You’ve worked with Nic (Cage) and Willem (Dafoe) before, Willem several times even. What about these actors makes you want to continue to work with them?
Well, both Nic and Will have a unique skill that allows them to play characters that are highly unlikeable but you like watching them play those characters. So you get a kind of enjoyment from watching them play the kind of characters you don’t like. Not all actors have that.
Having things like final cut, do you also get a final say in distribution details? Like this film having a simultaneous theatrical and digital/VOD release? And either way, how do you feel about that?

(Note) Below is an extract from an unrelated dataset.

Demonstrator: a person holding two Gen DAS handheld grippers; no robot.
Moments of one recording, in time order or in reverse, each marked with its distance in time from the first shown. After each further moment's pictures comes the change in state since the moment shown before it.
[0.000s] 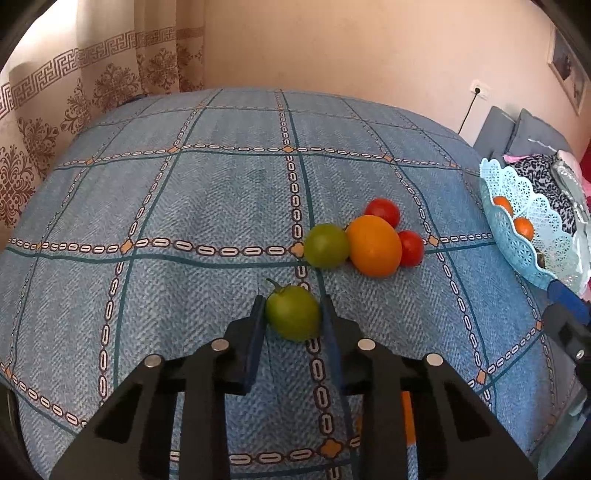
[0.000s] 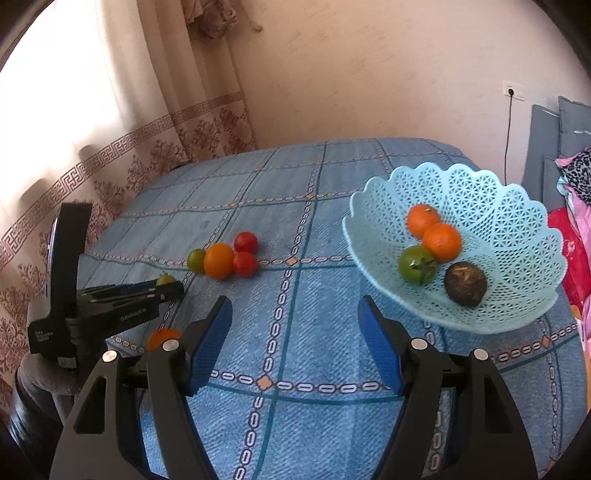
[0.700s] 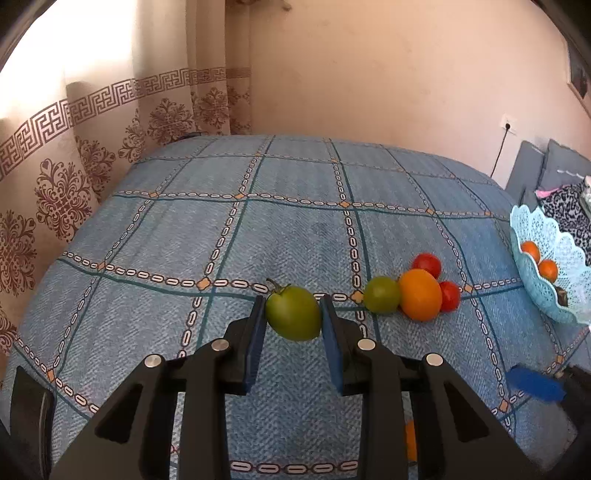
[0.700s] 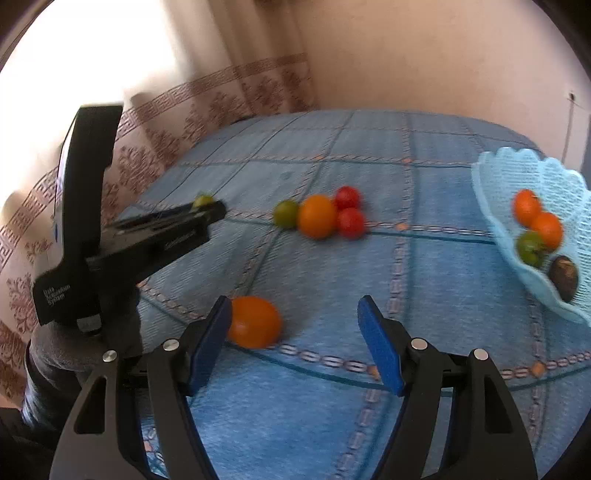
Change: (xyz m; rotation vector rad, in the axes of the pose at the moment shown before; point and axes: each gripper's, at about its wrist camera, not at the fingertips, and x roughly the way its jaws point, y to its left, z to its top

You put in your input, you don’t have a say. The new model is---why we’re going to film festivals, why we’re doing press, why we’re doing these retrospectives, is not to make a lot of money in the theaters. It’s to become #1 on VOD opening weekend. That’s our goal. That’s the new goal, with a film of this range.
Do you feel the way things are heading with the industry and that kind of mindset is a positive or negative? How does it affect you as a filmmaker?
It’s neither positive nor negative, it’s an evolution. There will still be theatrical ambitions. It will become a more and more niche business, like opera or jazz, rock, and roll even. It will be there for certain things, but the 20th-century concept of movies being a theatrical experience is just that, a 20th-century concept.